Laughing Outlaw, 2009
Stay Gold, Pony Up’s second full-length release, is a lively collection of home brewed pop songs. To call it lo-fi would be a stretch, but there’s certainly a garage rock quality, as if the band was wary of crowding songs with studio trickery.
Pony Up are an all-female Canadian quartet that came about in fulfillment of a joint New Years’ resolution, who have been playing together for close to a decade now. Here, they demonstrate their cohesiveness and live prowess: each song on Stay Gold plays like a live standard — the kind that fills bar rooms, not stadiums, and which now finds itself suited to bedrooms as well.
Opener “Manchild” is enjoyable, but fails to be arresting in its lyrical content or delivery. It lacks the wit of “Bastard Children”, the energy of “Charles” or the immediacy of “Power of 8”. The album continues, fairly innocuously, until the folksy “Making More Beneath” evolves unexpectedly into a raucous outpouring of emotion. As if fighting back against hands reaching out to silence them, the vocals rise in force and fury up until the song’s end. Pony Up revels in the triumph of single “Charles”, a brilliant, joyful pop song that highlights the band’s best and most unique trait: its ability to craft lyrics that keep their dark edge while still laughing at their own pessimism (“Ladles filled with nails and honey kill the evil that’s inside me/Oh my!”).

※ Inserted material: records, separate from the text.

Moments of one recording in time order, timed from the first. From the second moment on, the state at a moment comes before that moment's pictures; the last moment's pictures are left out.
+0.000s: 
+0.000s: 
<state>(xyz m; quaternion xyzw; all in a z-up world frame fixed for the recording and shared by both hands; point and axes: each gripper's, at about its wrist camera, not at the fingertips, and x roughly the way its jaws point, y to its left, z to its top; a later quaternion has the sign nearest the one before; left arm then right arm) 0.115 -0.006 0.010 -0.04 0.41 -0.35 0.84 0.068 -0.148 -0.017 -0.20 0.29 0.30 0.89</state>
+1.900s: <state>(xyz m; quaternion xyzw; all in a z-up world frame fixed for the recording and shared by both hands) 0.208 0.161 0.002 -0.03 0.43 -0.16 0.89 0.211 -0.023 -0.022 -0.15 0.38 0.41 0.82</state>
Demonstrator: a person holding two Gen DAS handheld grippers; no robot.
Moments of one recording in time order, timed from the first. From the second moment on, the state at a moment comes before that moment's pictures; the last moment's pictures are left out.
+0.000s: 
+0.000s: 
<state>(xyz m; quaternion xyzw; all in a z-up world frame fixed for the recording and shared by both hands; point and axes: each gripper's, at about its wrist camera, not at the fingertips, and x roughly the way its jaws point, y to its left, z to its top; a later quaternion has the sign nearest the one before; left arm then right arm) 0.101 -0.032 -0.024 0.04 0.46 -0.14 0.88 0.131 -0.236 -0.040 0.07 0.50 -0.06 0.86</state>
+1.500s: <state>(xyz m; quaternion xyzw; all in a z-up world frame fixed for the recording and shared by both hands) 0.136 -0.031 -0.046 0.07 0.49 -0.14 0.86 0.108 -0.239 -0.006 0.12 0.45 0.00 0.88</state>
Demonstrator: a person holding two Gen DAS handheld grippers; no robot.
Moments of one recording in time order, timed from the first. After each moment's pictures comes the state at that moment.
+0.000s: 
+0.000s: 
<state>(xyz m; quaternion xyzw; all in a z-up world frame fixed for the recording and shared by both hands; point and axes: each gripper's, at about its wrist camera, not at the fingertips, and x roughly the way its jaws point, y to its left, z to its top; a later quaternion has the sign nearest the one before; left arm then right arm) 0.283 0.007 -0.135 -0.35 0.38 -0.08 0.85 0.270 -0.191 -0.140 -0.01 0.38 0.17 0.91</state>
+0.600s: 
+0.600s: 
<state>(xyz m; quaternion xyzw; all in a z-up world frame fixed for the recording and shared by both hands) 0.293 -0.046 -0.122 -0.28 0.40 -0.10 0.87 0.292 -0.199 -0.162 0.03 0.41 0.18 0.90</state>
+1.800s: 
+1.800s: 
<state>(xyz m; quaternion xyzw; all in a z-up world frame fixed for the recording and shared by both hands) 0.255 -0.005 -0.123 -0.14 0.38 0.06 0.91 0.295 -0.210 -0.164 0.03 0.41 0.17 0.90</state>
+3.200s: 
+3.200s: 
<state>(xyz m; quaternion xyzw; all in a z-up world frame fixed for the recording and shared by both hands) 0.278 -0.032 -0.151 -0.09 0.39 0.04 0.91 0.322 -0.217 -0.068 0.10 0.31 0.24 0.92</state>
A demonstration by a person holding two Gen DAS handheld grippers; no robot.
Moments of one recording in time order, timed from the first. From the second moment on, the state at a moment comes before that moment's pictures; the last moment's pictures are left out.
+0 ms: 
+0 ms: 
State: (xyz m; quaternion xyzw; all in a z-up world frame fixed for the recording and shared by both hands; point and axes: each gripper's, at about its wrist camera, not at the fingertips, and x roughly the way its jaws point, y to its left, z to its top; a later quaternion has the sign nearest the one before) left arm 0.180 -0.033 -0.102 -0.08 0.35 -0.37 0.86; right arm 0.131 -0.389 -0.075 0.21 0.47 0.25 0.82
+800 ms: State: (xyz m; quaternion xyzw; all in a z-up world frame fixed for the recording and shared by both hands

The album’s first outward hint of darkness hidden in its lyrics emerges on the noir-pop shuffle of “Sounds Like My Wedding Night.” “Power of 8” opens with what is undoubtedly the album’s silliest keyboard riff, but quickly banishes all laughter, proving itself to be the album’s strongest track by fusing mighty, hook-filled power-pop with possibly sadistic lyrics, culminating in an instrumental breakdown that marks the album’s most rock ‘n’ roll moment.
Stay Gold isn’t perfect, but it’s certainly consistent. Its lesser tracks aren’t bad; they just fall short of the band’s ability, and, amidst so many successes, pale in comparison. Notably, in a world filled with both genre-hoppers and formulaic song machines, Pony Up resort to neither extreme. The band has produced ten songs all created from the same basic ingredients — punchy bass, scraggly guitar, sparking keyboard, rat-a-tat drums, and the mellifluous voices of Sarah Moundroukas and Laura Wills — which all sound totally different from one another.
This is an album for fans of pop neither at its slickest nor its grittiest: you’ll find no trace of Rihanna or No Age here. The guitar tones recall Belle & Sebastian circa Tigermilk and the Lazy Line Painter Jane EP. Those looking for more of the intelligence and energy offered by early Tilly & the Wall will find it here. Overall, Stay Gold is a success, a sunny album packed with equal parts pop listenability, poetic lyricism, and bleeding heart sincerity.